Bitcoin Price Rally By 2021 Looks Likely From Five Fundamental Factors

For the previous two months, the price of Bitcoin (BTC) has fluctuated between $8,600 and $10,000. Following a major rejection at $10,440 in May, BTC has shown little volatility. Five important structural variables, however, continue to point to a long-term upswing through 2021.

As per Skew statistics, Bitcoin’s 10-day realized volatility hit its lowest point of the year on June 24. This could signal that investors are wary since BTC is approaching a critical price milestone.

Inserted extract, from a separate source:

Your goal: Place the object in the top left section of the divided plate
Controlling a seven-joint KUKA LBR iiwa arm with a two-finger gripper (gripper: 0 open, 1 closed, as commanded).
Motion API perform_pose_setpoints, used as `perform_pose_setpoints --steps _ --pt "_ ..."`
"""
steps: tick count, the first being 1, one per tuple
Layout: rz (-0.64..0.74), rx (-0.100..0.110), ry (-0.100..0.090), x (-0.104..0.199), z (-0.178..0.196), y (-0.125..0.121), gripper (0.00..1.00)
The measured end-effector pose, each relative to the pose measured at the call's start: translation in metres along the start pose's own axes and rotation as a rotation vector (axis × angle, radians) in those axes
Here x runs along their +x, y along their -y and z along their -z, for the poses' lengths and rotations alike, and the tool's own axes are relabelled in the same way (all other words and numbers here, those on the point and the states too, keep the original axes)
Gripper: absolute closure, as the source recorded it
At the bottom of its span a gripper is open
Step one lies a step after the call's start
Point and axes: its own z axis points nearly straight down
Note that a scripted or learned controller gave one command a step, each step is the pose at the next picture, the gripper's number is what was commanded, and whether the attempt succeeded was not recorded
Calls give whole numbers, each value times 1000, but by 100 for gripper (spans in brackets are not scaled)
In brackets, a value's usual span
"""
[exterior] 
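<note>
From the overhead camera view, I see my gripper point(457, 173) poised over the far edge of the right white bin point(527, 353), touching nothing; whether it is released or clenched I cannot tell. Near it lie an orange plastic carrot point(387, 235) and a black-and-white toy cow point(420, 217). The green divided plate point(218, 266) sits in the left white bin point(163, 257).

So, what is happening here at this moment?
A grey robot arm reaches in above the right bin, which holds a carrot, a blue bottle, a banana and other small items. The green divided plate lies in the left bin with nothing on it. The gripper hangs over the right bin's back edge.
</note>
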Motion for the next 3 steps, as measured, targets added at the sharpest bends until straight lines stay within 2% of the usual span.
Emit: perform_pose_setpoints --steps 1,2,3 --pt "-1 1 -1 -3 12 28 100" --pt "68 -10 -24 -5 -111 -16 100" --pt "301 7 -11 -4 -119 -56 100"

BTC’s progress over the following several weeks may provide insight into its price trend for the rest of every year. The majority of market participants are optimistic about Bitcoin’s medium-term prospects. expect BTC and other prominent cryptocurrencies to suffer short-term losses owing to external forces such as the COVID-19 outbreak.

 Significant macro fundamentals suggest that BTC is on pace for a strong rebound in the long term. The surge in “HODLing” activity among investors is the most prominent piece of data that confirms forecasts of a favorable trend. If the net stock change of BTC HODLers remains positive, it indicates that investors are not transferring funds from personal wallets to exchanges to sell.

On some major futures platforms, the price of Bitcoin fell below $3,600 in March 2020. According to Alistair Milne, a chief investment officer of Altana Digital Currency Fund, there aren’t many reasons that could shatter investor confidence in the future.

The Grayscale Bitcoin Trust’s assets under management increased from $1.577 billion to $3.541 billion between March 2020 and March 2021. The significant rise in AUM shows that institutional demand is growing at a similar rate. Institutions in the United States, in particular, have a limited number of investment vehicles via which they can obtain exposure to Bitcoin.

The Grayscale Bitcoin Trust is expected to remain the preferred platform for investment firms in the absence of a marketplace fund. In addition to other constructive technical structures and macro indicators, future data suggests that the market is not overbought.

When the price of Bitcoin undergoes a major correction, it is usually due to overleveraged buyers capitulating. Buyers often raise capital with a ratio of up to 100x on futures exchanges like BitMEX to put a long-term contract on Bitcoin. If the price of BTC falls, it might trigger a chain reaction of liquidations and a sharp price decline.